- [Assignment]: Where does the word "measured" occur in the material? Copy each line that has it.

- [Given information]:
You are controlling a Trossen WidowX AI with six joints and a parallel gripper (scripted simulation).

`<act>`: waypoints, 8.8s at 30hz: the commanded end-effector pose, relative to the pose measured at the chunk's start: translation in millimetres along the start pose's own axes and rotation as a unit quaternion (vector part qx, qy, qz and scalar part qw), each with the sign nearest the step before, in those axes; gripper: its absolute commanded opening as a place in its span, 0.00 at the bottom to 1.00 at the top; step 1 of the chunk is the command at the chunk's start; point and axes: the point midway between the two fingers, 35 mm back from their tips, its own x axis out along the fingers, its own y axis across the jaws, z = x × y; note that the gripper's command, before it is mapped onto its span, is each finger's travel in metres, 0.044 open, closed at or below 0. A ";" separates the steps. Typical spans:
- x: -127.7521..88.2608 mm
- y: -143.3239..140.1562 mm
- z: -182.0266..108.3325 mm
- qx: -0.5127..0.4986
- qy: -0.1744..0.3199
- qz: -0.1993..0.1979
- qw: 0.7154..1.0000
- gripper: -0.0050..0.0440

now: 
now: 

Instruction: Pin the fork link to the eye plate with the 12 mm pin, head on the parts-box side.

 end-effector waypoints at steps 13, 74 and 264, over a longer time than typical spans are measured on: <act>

- [Solution]:
`<act>`: waypoints, 8.8s at 30hz: the commanded end-effector pose, relative to the pose measured at the chunk's start: translation in millimetres along the start pose's own axes and rotation as a unit quaternion (vector part qx, qy, qz and scalar part qw), each with the sign nearest the step before, in those axes; gripper: its absolute commanded opening as a place in its span, 0.00 at the bottom to 1.00 at the top; step 1 of the chunk is the command at the chunk's start; point and axes: the point midway between the two fingers, 35 mm back from their tips, its own x axis out along the fingers, its own y axis across the jaws, z = x × y; note that the gripper's command, before it is mapped onto its span, is each finger's travel in metres, 0.044 open, closed at or below 0. A ";" separates the steps. Typical spans:
 end-effector waypoints at steps 13, 74 and 264, over a longer time than typical spans are measured on: <act>

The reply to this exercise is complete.